The answer must be a single number: the count of lines in these records that hold "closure".

::::::

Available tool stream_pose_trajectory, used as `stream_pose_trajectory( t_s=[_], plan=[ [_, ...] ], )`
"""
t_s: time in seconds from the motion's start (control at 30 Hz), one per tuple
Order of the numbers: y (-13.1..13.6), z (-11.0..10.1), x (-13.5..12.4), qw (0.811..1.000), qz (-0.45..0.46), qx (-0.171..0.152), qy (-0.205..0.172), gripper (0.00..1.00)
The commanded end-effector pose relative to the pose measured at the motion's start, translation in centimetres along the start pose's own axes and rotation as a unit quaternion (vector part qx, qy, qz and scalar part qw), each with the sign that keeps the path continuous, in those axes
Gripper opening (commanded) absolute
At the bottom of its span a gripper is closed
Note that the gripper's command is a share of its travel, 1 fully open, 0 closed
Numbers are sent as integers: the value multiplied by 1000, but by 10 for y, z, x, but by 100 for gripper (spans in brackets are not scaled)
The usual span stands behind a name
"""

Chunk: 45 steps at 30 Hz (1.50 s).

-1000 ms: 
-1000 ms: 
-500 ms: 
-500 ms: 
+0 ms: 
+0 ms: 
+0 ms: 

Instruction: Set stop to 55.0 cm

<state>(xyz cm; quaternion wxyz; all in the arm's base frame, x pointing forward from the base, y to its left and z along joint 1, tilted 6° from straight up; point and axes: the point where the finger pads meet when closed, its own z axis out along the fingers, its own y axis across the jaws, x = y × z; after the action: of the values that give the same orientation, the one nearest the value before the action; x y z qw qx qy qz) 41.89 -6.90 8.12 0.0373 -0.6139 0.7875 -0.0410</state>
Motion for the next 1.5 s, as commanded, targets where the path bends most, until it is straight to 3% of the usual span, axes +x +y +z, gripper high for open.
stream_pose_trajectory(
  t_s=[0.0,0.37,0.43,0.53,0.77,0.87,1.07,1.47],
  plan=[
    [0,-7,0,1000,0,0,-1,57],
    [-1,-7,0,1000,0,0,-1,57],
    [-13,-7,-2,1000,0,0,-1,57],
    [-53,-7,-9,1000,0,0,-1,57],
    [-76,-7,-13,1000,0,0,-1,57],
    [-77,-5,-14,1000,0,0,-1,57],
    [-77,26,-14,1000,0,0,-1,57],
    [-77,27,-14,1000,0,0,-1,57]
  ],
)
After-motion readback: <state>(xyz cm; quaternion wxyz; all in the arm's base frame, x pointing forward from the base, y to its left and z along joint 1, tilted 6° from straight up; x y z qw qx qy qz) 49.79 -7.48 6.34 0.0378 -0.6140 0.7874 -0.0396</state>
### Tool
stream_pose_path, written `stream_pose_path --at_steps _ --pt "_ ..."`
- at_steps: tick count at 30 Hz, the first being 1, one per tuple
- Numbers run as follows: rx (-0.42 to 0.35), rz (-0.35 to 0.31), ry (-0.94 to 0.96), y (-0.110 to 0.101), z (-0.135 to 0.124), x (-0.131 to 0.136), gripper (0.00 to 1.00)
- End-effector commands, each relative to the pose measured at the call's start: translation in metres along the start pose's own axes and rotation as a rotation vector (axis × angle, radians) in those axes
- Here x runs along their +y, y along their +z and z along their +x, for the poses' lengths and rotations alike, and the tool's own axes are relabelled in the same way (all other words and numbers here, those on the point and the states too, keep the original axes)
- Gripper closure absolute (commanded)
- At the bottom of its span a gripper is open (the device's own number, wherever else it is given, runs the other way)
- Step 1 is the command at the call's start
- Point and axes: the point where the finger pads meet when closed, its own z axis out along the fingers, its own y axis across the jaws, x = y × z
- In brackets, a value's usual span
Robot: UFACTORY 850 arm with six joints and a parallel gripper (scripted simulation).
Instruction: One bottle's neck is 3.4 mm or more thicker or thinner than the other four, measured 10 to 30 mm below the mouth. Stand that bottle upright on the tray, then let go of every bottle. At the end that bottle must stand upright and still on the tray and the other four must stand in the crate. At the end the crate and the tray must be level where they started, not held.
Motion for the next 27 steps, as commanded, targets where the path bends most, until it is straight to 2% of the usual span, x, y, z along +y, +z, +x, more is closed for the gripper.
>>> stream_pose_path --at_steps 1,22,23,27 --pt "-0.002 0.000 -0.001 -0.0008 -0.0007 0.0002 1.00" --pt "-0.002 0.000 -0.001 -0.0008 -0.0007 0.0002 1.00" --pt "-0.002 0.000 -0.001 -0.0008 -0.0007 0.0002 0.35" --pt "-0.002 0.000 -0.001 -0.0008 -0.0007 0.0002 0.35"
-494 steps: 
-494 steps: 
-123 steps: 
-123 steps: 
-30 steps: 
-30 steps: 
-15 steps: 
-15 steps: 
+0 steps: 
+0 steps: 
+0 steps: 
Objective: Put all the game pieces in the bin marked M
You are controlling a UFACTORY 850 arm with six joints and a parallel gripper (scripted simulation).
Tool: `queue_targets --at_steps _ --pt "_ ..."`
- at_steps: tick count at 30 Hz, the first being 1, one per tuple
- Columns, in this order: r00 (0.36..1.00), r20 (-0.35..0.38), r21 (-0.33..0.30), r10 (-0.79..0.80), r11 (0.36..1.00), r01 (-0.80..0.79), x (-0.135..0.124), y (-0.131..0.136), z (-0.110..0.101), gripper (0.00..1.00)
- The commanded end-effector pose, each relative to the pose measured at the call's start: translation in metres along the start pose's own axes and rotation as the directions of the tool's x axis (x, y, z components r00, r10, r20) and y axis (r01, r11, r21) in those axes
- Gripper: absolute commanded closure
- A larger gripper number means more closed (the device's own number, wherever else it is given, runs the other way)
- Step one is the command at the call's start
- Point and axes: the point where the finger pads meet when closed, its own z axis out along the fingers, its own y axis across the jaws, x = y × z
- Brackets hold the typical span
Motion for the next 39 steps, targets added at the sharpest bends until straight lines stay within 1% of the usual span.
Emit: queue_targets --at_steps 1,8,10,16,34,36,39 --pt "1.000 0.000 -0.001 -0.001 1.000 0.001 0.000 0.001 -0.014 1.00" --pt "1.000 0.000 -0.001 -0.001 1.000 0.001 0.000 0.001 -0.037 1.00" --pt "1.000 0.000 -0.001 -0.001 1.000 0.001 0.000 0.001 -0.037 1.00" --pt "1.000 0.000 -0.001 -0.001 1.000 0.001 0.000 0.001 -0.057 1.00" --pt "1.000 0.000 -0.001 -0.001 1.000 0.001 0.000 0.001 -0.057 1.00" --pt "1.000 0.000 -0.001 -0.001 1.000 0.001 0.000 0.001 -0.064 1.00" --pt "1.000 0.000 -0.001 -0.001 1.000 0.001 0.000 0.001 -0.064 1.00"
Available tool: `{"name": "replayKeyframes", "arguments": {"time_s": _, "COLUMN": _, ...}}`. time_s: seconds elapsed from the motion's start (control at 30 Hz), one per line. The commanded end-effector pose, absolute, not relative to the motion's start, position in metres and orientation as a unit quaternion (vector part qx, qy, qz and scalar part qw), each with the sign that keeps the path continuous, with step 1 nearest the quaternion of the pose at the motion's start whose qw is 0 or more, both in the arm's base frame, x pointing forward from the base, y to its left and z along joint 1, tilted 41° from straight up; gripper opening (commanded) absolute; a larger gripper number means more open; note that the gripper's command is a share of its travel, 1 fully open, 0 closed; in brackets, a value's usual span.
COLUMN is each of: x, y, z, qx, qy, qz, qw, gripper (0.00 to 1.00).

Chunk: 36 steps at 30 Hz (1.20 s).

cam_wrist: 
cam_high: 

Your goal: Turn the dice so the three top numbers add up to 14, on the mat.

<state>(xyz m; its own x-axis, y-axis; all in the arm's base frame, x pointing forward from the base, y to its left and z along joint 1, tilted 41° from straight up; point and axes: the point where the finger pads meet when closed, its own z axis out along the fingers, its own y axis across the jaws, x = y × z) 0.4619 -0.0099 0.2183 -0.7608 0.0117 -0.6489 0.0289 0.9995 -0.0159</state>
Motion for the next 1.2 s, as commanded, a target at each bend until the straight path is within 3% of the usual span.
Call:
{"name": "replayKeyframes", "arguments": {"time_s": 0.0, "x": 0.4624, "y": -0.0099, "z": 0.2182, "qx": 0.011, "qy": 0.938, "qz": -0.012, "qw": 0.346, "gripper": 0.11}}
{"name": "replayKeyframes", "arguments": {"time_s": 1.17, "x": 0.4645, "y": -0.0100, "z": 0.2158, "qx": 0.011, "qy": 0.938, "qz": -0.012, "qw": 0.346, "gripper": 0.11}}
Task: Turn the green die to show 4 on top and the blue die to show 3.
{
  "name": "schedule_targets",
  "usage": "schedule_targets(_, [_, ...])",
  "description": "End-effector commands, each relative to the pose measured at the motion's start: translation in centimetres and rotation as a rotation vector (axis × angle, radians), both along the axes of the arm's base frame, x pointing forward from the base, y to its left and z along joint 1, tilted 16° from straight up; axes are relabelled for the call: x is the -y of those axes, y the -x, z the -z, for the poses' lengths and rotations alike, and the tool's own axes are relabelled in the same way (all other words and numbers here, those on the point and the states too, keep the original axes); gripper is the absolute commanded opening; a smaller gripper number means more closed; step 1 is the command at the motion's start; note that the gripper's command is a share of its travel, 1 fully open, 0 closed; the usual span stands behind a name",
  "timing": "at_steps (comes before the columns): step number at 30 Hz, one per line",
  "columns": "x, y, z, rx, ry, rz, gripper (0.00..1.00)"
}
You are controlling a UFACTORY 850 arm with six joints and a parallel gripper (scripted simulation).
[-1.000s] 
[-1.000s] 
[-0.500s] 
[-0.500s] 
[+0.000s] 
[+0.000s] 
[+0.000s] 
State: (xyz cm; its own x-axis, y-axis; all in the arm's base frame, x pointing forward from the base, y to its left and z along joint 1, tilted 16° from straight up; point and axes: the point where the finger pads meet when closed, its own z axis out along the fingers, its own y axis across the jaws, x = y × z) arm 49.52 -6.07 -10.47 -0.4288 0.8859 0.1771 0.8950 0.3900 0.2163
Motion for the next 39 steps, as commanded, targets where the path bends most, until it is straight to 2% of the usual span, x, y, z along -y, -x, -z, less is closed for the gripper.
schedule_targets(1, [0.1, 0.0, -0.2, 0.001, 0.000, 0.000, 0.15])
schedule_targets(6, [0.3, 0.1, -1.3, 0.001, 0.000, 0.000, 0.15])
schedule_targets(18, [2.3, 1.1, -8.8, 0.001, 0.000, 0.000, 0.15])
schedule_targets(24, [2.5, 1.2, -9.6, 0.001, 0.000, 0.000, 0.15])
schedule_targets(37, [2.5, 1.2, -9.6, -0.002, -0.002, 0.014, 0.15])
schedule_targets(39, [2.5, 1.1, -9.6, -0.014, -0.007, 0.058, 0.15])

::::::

◆ **Written reply**: 2